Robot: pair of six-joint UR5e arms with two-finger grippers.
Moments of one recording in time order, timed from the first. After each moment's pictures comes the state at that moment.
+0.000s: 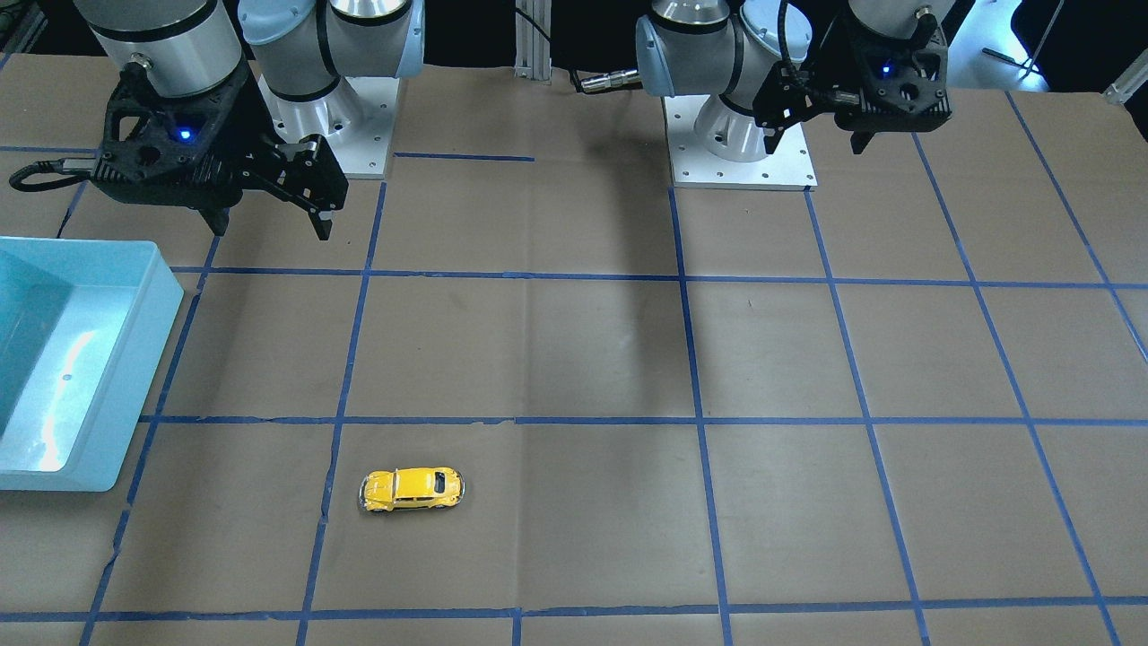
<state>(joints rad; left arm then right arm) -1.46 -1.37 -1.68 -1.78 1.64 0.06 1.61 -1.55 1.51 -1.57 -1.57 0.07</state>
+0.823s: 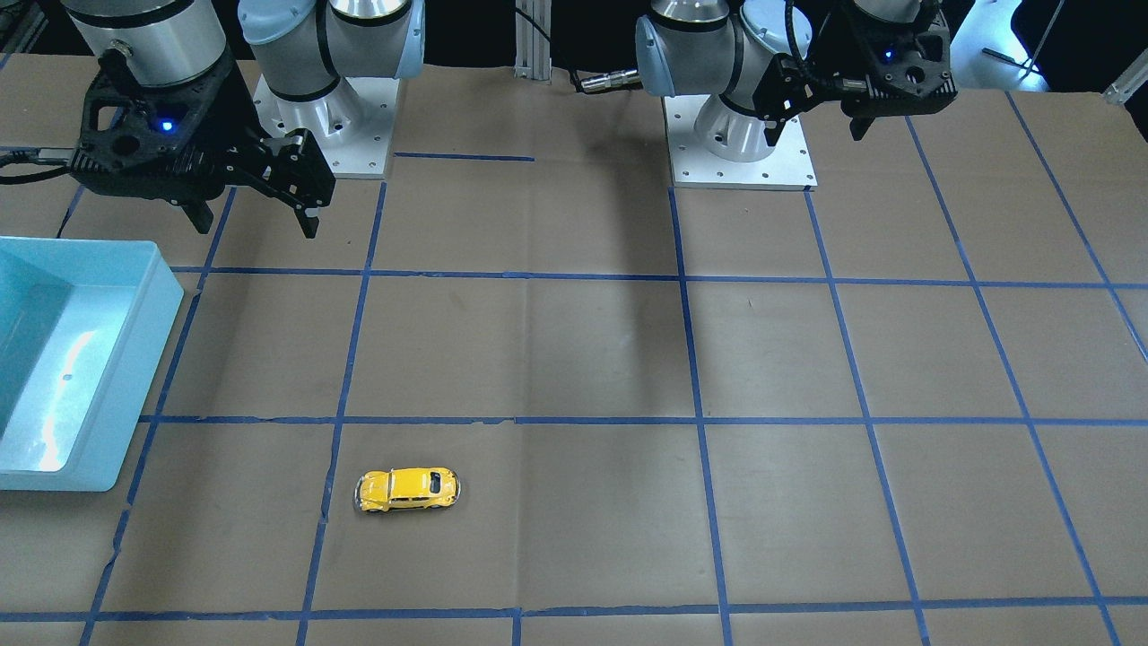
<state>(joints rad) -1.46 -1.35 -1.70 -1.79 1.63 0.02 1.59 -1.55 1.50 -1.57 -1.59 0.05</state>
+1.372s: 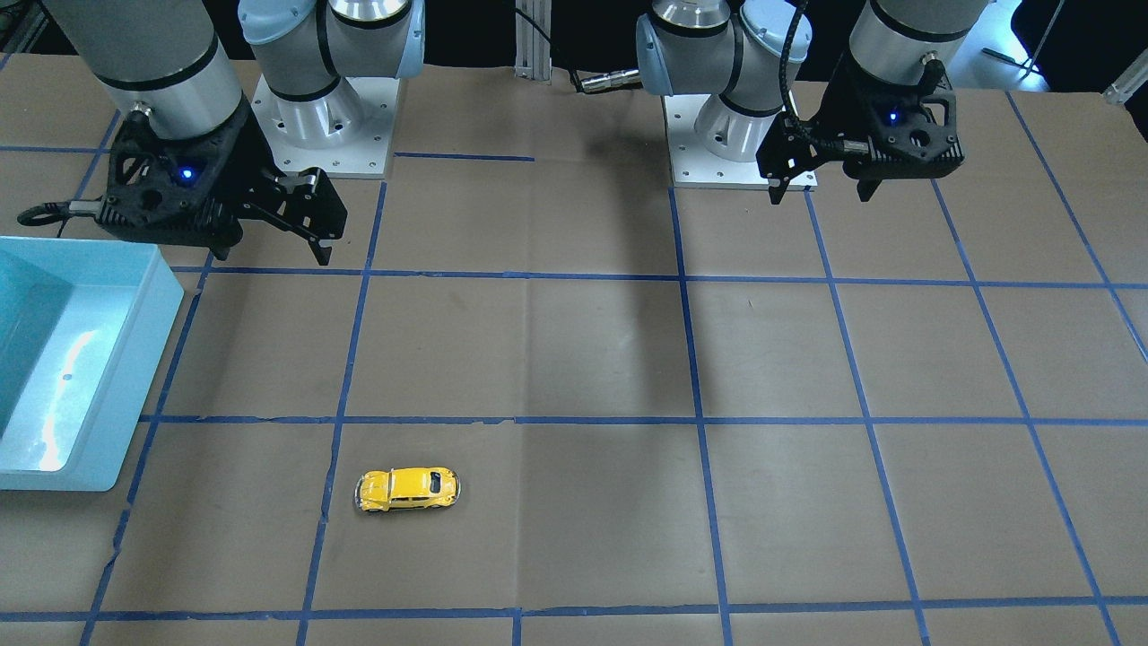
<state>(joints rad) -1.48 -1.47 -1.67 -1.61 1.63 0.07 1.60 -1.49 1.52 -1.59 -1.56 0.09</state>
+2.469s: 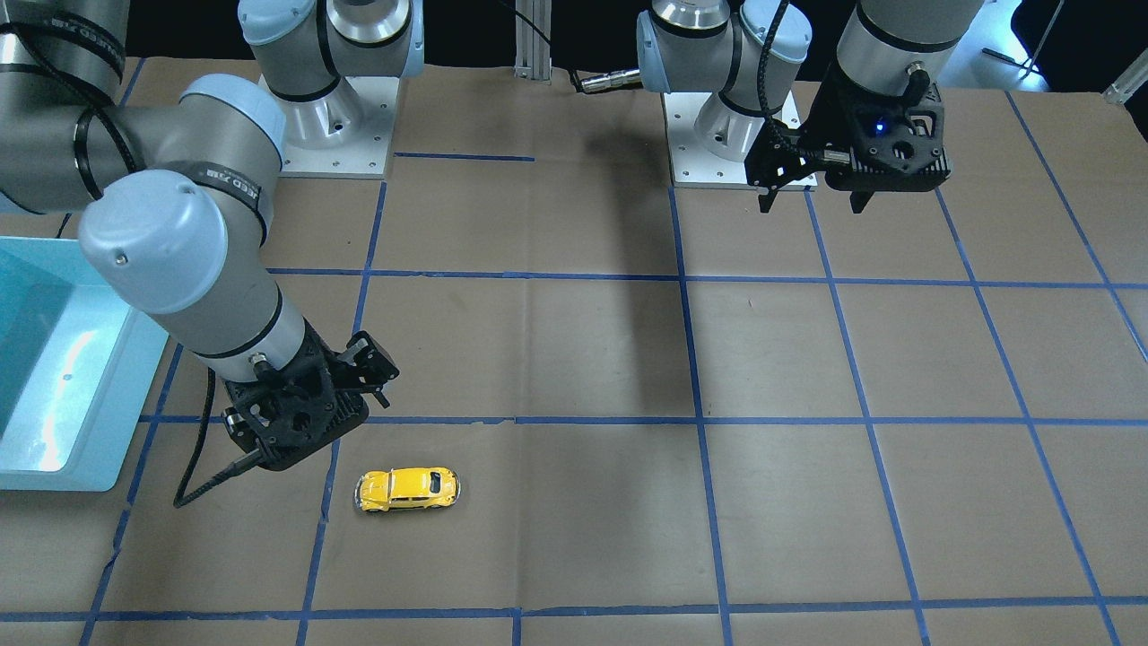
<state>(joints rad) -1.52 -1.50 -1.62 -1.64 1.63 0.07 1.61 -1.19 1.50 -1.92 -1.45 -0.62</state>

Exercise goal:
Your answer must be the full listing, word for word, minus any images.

Solution:
Robot: pair of six-joint UR5e arms with two-finger grippers.
Moments of one recording in time order, timed from the first. After each moment's pictures comes the state at that moment.
+0.000s: 
<state>(joints rad; left arm then right arm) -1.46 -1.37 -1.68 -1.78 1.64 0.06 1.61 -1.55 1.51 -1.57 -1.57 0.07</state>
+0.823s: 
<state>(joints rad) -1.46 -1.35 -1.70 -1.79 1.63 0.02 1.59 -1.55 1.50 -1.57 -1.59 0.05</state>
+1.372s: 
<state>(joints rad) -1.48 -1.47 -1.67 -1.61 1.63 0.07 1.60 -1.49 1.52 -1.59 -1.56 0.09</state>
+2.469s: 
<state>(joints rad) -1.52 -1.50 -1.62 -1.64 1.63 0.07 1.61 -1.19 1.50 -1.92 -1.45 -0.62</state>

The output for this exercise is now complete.